Aim of the exercise: From the entries, return every line where the string "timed" shows up.

_ _ _ _

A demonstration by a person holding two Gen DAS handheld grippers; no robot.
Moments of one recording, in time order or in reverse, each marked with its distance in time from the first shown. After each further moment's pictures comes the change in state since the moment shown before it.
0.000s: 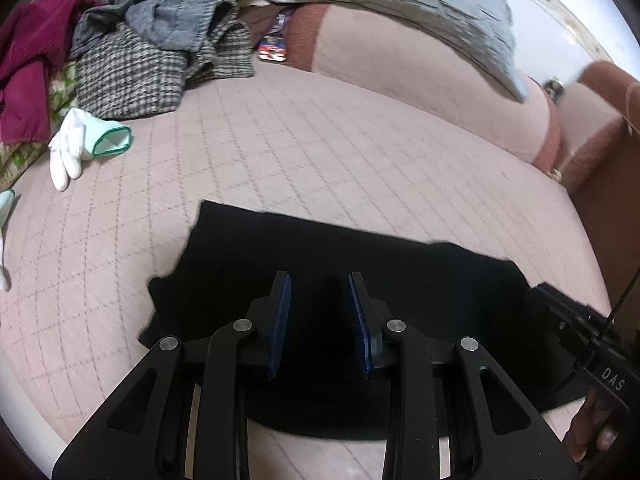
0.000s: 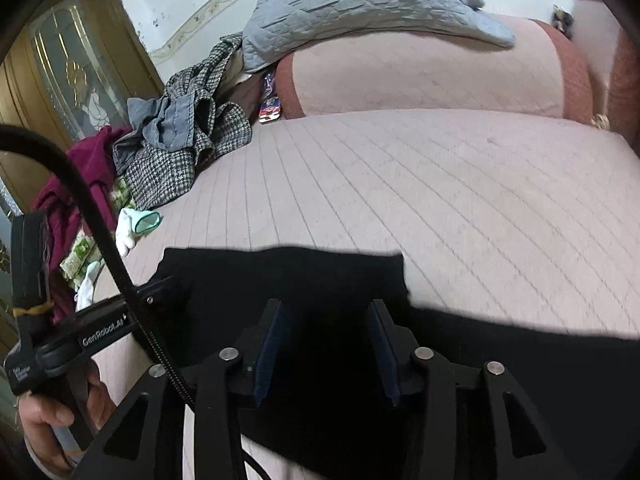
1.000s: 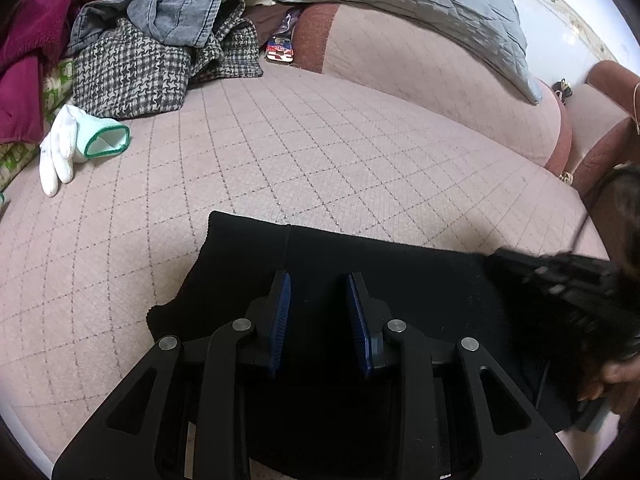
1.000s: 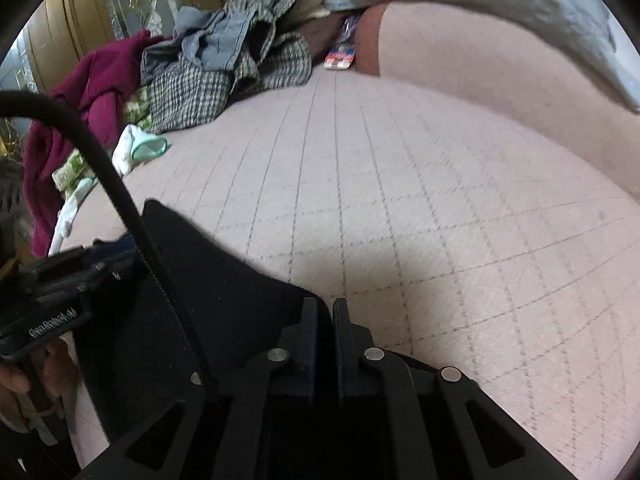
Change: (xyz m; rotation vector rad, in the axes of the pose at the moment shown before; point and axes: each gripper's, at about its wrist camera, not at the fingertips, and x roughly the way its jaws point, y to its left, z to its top) left arm 0.028 0.016 0.001 0.022 -0.029 -0.001; right arm 0.087 0.027 0.033 -0.308 0.146 0.074
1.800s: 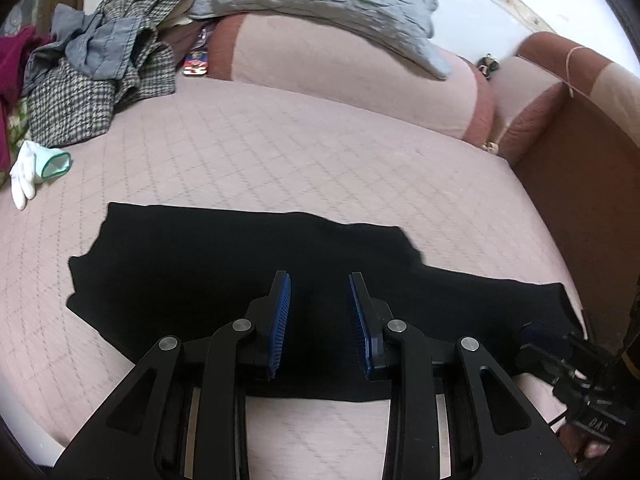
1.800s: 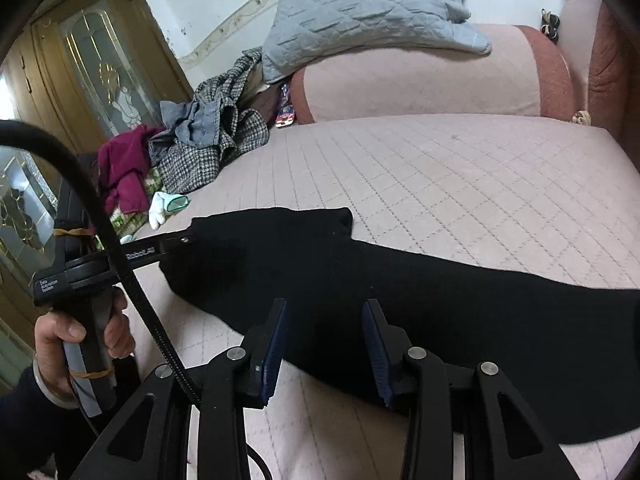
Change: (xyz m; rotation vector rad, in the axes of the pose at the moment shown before) left arm -0.070 -0.113 -0.018 0.100 0.027 -0.168; right arm -0.171 -0.038 -0.127 0.274 -0.193 0.011
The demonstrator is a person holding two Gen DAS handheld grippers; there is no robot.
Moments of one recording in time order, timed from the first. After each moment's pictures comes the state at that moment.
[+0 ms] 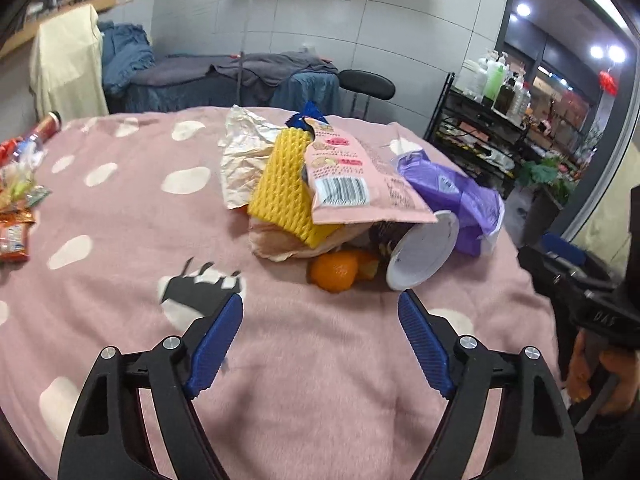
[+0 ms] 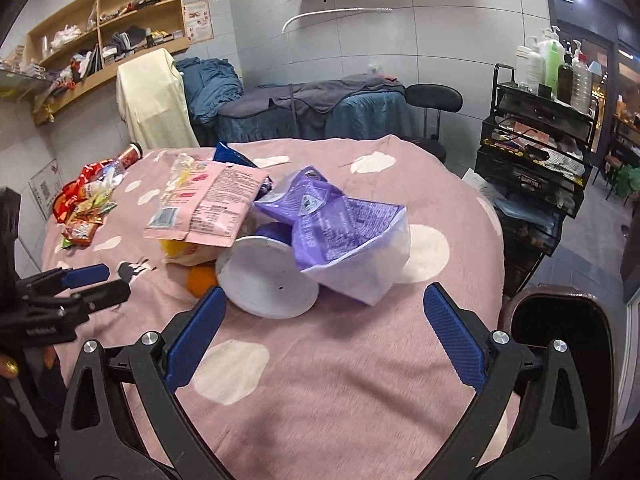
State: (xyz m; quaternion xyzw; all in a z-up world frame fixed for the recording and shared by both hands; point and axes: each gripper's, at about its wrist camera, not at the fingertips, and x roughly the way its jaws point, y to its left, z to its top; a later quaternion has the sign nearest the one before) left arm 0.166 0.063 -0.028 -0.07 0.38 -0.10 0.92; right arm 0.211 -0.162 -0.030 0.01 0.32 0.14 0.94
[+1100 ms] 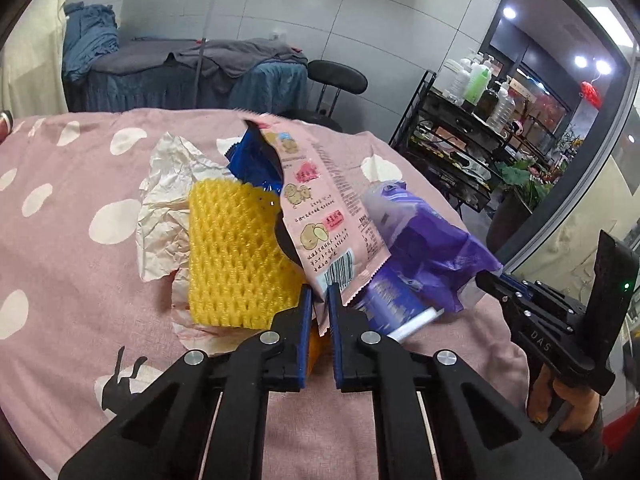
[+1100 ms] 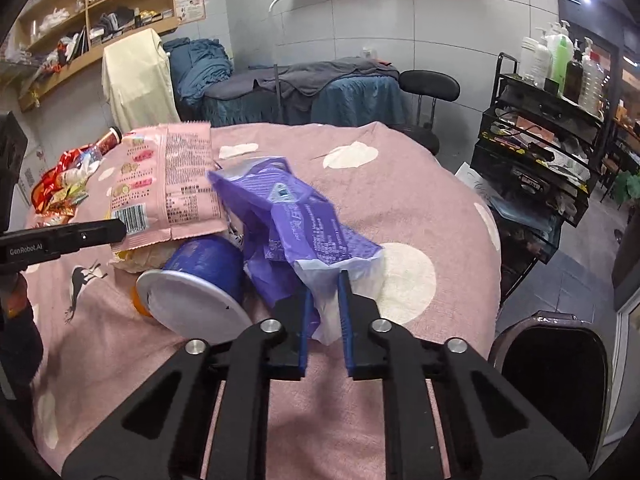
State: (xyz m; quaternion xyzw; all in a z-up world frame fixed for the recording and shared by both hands) left arm 0.237 0.041 -0.017 -0.09 0.39 -0.16 0.90; right arm 0.267 -0.184 -0.043 0.00 0.34 0.13 0.93
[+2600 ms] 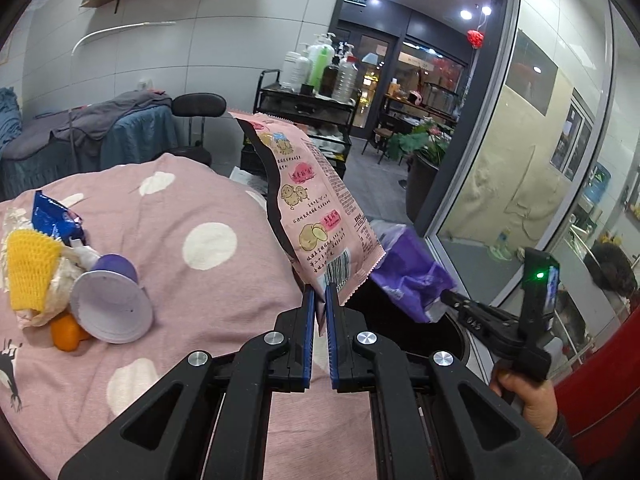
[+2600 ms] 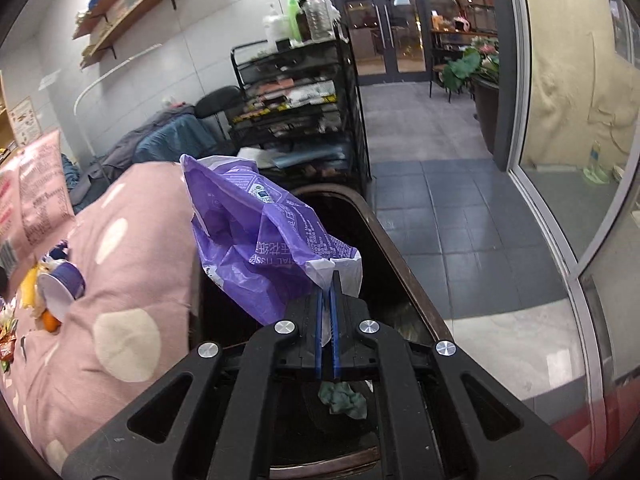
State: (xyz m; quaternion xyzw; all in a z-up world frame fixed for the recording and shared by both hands) left arm 0.140 -0.151 0.004 0.00 0.32 -0.32 0.89; right arm 0.108 -0.412 -0.093 0.18 0.34 -0.16 0.91
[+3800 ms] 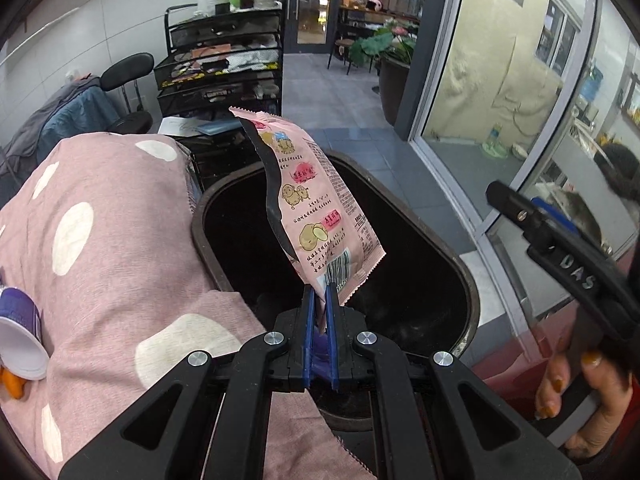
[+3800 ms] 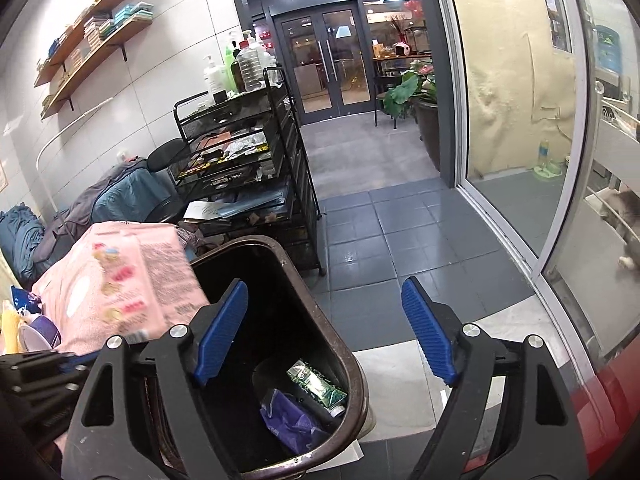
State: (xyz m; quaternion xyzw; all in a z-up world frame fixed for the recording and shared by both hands) left arm 0.149 -0.290 -0.059 0.15 0.42 -0.35 0.82; right arm 0.059 -0.456 -0.065 0.20 0.25 -0.25 0.91
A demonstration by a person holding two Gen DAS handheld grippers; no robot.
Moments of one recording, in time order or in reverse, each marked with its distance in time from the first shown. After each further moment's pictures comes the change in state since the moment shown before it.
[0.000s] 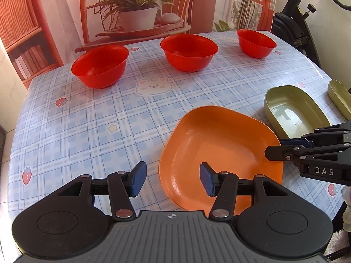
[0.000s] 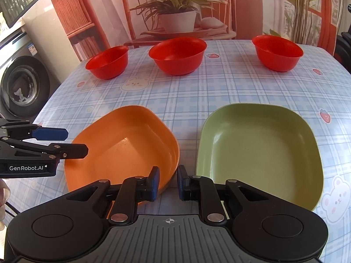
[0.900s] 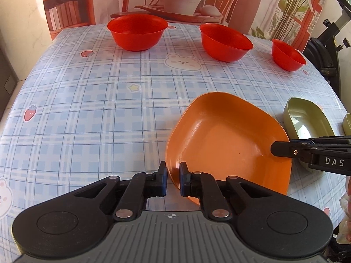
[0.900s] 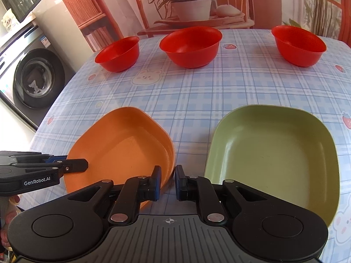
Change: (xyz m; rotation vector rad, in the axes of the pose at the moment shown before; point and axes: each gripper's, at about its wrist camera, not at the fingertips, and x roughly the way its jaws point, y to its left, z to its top) left arm 0.003 0.006 -0.022 -0.267 0.036 0.048; right arm 0.015 -0.010 0.016 -0.015 0.059 0.102
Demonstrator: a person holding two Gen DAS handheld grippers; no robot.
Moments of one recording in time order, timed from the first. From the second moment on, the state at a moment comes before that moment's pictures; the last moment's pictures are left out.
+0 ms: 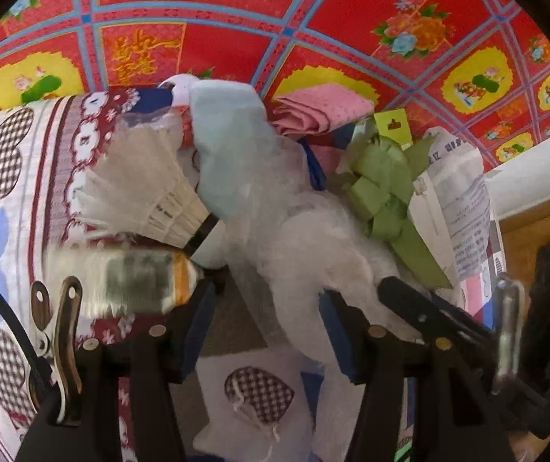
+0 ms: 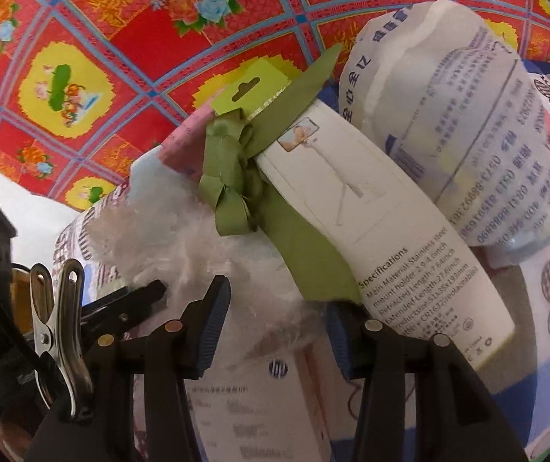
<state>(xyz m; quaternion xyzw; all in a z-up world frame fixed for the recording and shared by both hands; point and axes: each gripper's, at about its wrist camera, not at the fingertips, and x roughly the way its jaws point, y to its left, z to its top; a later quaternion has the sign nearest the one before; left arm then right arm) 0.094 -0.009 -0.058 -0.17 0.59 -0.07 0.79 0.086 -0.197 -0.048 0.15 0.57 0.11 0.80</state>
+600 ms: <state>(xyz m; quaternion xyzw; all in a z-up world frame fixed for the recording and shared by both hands) 0.075 -0.001 -0.033 -0.17 0.57 -0.10 0.80 0.058 -0.187 -0.017 0.14 0.54 0.17 0.81</state>
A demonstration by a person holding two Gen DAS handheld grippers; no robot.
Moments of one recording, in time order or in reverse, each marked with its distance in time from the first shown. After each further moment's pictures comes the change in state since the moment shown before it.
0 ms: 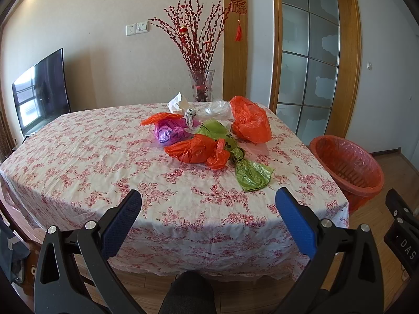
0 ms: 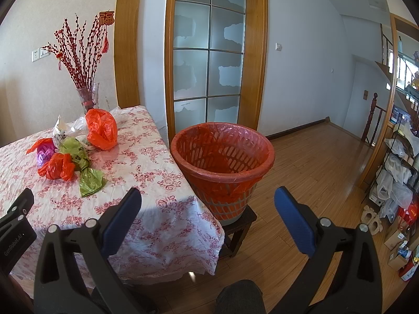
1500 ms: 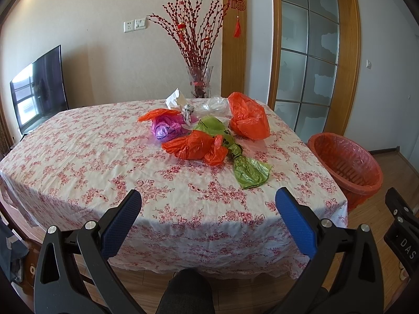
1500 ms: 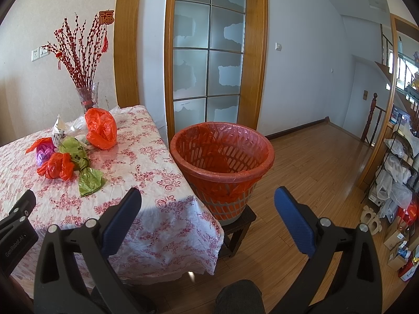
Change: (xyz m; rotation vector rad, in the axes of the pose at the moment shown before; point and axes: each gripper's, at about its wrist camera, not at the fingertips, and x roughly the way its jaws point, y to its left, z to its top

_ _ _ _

Response to the task:
Moments of one recording in time order, timed from the first. After each moment's pictures comes the state at that moment.
Moments of one recording in time order, timed from the first. From the second moment on, the state at a moment comes before that moment's pictures; the last moment's pictures are left out.

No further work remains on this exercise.